§ Exercise description: Give back each line of the listing below that contains the string "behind".

§ Available data:
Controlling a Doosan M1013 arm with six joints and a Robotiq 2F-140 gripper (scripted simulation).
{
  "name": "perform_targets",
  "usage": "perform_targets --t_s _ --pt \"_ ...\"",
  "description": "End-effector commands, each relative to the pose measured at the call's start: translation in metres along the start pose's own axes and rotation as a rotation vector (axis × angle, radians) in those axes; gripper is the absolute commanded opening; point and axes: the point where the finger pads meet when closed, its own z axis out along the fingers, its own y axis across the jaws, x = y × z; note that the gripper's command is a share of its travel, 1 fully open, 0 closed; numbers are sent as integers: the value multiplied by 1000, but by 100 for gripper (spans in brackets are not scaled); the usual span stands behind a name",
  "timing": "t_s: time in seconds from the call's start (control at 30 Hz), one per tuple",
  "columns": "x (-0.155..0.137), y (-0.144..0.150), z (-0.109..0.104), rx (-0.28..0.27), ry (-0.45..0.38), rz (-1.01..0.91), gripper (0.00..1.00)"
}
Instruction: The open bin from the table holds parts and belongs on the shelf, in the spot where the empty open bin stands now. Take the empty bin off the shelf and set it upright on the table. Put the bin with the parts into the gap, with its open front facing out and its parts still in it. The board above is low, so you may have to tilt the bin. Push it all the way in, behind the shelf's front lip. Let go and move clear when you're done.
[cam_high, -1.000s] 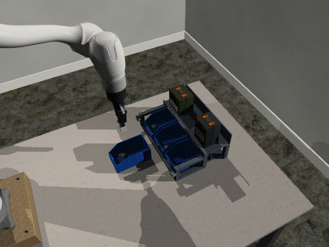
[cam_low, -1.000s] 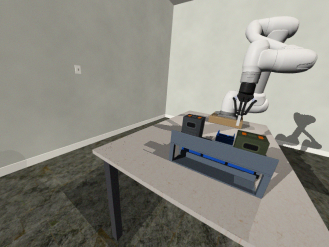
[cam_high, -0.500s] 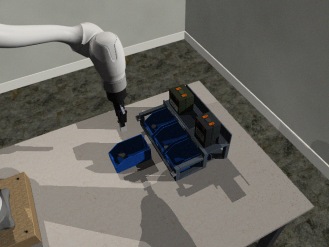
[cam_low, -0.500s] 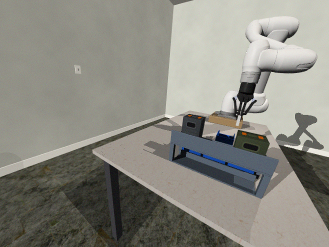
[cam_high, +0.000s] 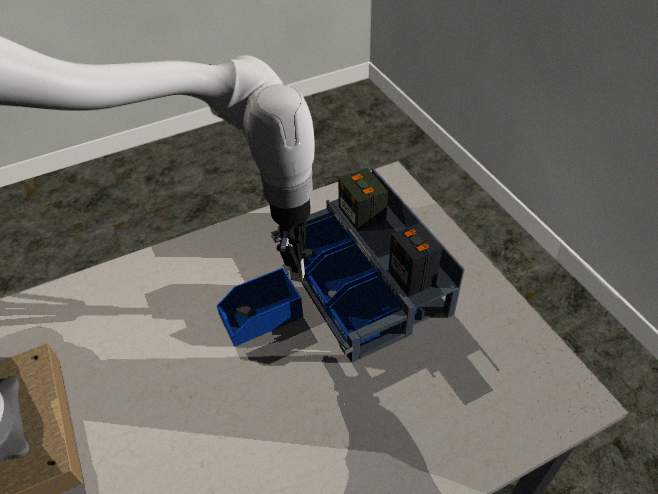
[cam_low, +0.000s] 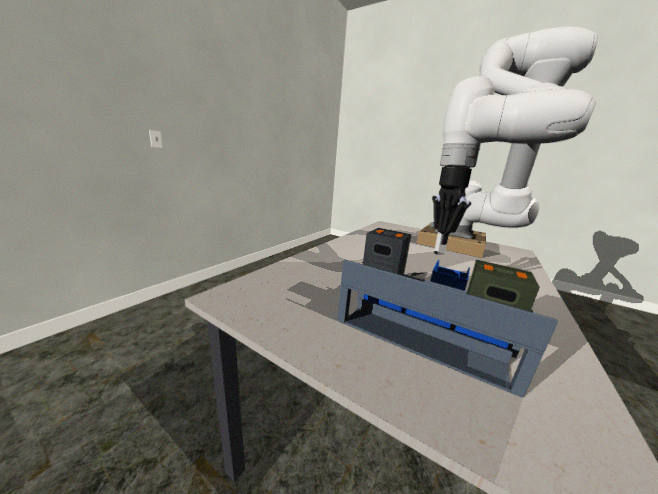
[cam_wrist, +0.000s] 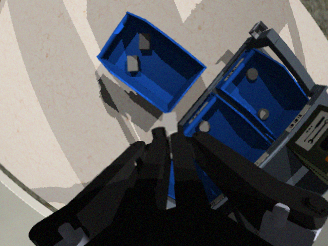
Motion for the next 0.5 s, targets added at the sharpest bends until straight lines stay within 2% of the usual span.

§ Result:
  "description": "End-effector commands, each relative to the pose measured at the call's start: translation in metres along the start pose's own axes and rotation as a rotation vector (axis × angle, radians) in those axes; gripper is the absolute commanded opening; point and axes: the point where the finger pads meet when closed, its own z axis out along the fingers, its own y axis across the jaws, x = y × z; note that the gripper's command is a share of its travel, 1 fully open, 0 closed; numbers are sent as integers: the value multiplied by 1000, but by 100 for gripper (spans in brackets are not scaled); the usual span stands behind a name",
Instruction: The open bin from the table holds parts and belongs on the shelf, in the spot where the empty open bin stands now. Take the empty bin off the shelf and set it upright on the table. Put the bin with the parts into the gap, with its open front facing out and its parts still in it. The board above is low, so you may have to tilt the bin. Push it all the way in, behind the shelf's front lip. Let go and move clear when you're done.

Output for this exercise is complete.